Mais comment mesure-t-on quelque chose d’aussi difficile à saisir que la «fatigabilité cognitive»? L’idée s’inspire en partie de la physiologie musculaire. Pour déterminer si un muscle se fatigue, on peut demander à la personne de produire un effort et observer comment sa performance diminue au fil du temps. On peut aussi comparer une performance avant un effort avec celle après l’effort.
«Imaginez une personne qui doit sprinter sur 400 m. Elle atteint une certaine vitesse au début, puis celle-ci baisse progressivement. Cette diminution constitue un indice de fatigabilité», illustre Giorgio Varesco.
Le principe peut être transposé, poursuit le chercheur, au domaine cognitif, mais avec beaucoup plus de précautions: effectuer une tâche à plusieurs reprises ou comparer les résultats avant et après une période d’effort permet de voir si certaines capacités diminuent.
La comparaison n’est toutefois pas parfaite, le cerveau étant beaucoup plus complexe. Lorsqu’une personne répond à un stimulus visuel ou auditif, une foule de processus se déroulent entre la perception du stimulus et la réponse finale. Les chercheurs n’observent donc qu’une partie de ce qui se passe.
Une mesure importante
Ultimement, les résultats de cette étude pourraient ouvrir la voie à l’intégration de tâches cognitives dans les routines de suivi des athlètes, permettant ainsi aux entraîneurs de mieux percevoir les surcharges ou les troubles liés à l’altitude susceptibles d’augmenter le risque d’erreurs techniques et de blessures.
«Le cerveau est aussi un outil de performance, indique Giorgio Varesco. Même dans des sports qui semblent essentiellement physiques, les athlètes doivent constamment prendre des décisions: ajuster leur rythme, interpréter leur environnement, réagir à une situation imprévue ou intégrer les consignes de leur entraîneur.
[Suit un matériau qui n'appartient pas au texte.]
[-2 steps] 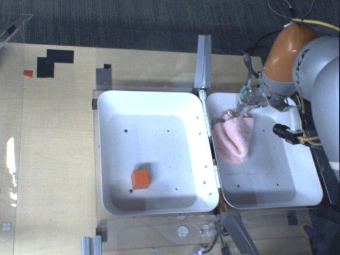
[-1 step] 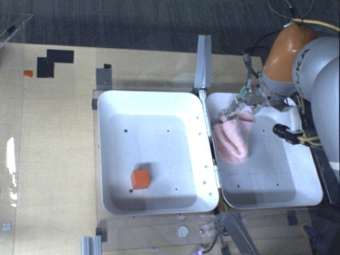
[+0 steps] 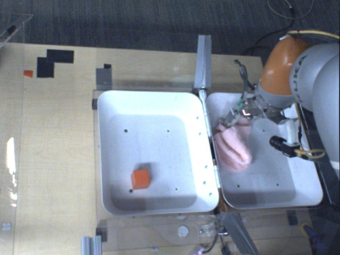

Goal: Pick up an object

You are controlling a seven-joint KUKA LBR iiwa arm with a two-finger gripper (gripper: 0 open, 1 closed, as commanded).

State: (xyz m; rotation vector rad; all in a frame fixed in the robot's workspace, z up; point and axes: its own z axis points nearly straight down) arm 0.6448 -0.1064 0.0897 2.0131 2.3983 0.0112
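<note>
A pink soft object [image 3: 232,146], like a rolled cloth, lies in the right bin [image 3: 276,187] against its left wall. My gripper [image 3: 237,118] is low over the pink object's upper end, touching or nearly touching it. An orange cube [image 3: 141,179] sits in the left bin [image 3: 146,113], toward its front left.
A metal divider post [image 3: 202,62] stands behind the seam between the bins. The arm's orange band [image 3: 281,62] and grey body [image 3: 319,89] cover the right bin's back right corner. Black blocks [image 3: 52,61] and a small orange marker [image 3: 28,74] lie on the bench at far left.
</note>
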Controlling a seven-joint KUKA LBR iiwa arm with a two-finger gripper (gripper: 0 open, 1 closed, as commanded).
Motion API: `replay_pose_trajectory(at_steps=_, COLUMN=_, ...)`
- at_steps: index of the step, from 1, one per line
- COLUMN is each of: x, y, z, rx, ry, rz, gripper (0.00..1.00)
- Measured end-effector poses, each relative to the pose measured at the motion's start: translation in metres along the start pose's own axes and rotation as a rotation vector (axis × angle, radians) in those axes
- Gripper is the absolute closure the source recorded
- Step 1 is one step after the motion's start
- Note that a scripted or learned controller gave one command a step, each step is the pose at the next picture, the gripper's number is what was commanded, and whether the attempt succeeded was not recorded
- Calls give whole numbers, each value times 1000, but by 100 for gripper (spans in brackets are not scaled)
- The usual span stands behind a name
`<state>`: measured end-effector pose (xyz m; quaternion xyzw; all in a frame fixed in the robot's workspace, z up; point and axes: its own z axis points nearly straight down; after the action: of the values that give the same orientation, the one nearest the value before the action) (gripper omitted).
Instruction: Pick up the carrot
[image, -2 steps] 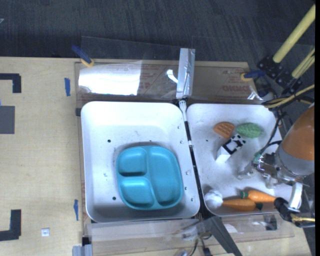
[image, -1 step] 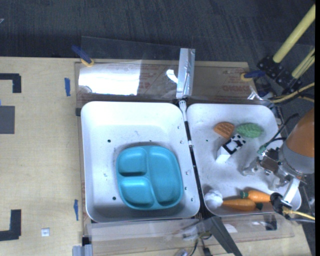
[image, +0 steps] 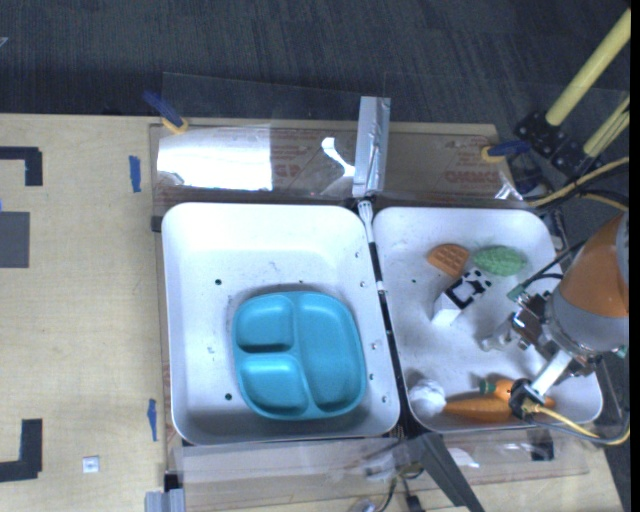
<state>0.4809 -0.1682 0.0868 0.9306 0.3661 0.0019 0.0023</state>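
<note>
Counting what the two bins hold, we find one carrot, lying flat at 6 o'clock in the right bin. It is stretched along the near wall, its length running from 9 to 3 o'clock. One small white rounded lump sits at its 9 o'clock end, so close that we cannot tell whether the two touch. A little green shows just above the carrot toward its 3 o'clock end, where robot hardware partly covers it. Farther back in the same bin we count three more things. There is one orange-brown ridged piece at 11 o'clock, with one pale green bumpy piece just beside it at 1 o'clock. One black-and-white block lies near the middle, at 6 o'clock from the orange-brown piece. The left bin holds one teal plate with three compartments, set toward that bin's 6 o'clock side. The single gripper hangs over the right bin at about 4 o'clock from its centre and at 1 o'clock from the carrot, apart from it. The arm with its orange band stands at 3 o'clock. Seen from above, we cannot tell how far open the gripper is or whether it has hold of anything.
</note>
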Motion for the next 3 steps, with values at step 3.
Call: replay_pose_trajectory(at_steps=3, x=29, y=81, z=1, rx=4, ry=0, rz=103, gripper=100)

Dans le ski de bosses, où les mouvements s’enchaînent à grande vitesse, une baisse de l’attention peut avoir des conséquences particulièrement importantes.»
Une méthode suffisamment fiable pourrait donc permettre aux entraîneurs de vérifier l’état cognitif d’un athlète avant une séance, voire au cours d’une journée d’entraînement, et de détecter les moments où il serait préférable de réduire la charge ou d’éviter une situation à risque.
Quand le cerveau change d’air
À Tignes, les athlètes peuvent dormir à une altitude de 2000 m et s’entraîner jusqu’à environ 3400 m. Si cette altitude n’est pas considérée comme extrême, elle suffit à provoquer une série d’adaptations dans l’organisme.
La première explication qui vient à l’esprit est simple: en altitude, il y a moins d’oxygène disponible. Mais la réaction du corps va plus loin qu’une simple diminution de l’oxygène qui se rend au cerveau, explique Giorgio Varesco.
Dès l’arrivée en altitude, l’organisme met en place différents mécanismes d’adaptation, entre autres sur les plans cardiovasculaire et respiratoire. Des changements surviennent aussi dans le fonctionnement du cerveau et dans la régulation de certains neurotransmetteurs. L’ensemble de ces adaptations peut influencer le sommeil, la performance et les fonctions cognitives.
«Pendant certaines phases du sommeil, la respiration peut devenir moins régulière et la quantité d’oxygène dans le sang fluctuer davantage. On observe que ces fluctuations sont plus marquées au début des séjours en altitude, avant que le corps ait retrouvé un certain équilibre», ajoute le chercheur.
Un sommeil moins réparateur peut ensuite se répercuter sur la journée suivante. La fatigue n’est donc pas nécessairement attribuable à un seul facteur: l’altitude, le voyage, le décalage horaire, le stress et l’accumulation des entraînements peuvent tous contribuer au problème.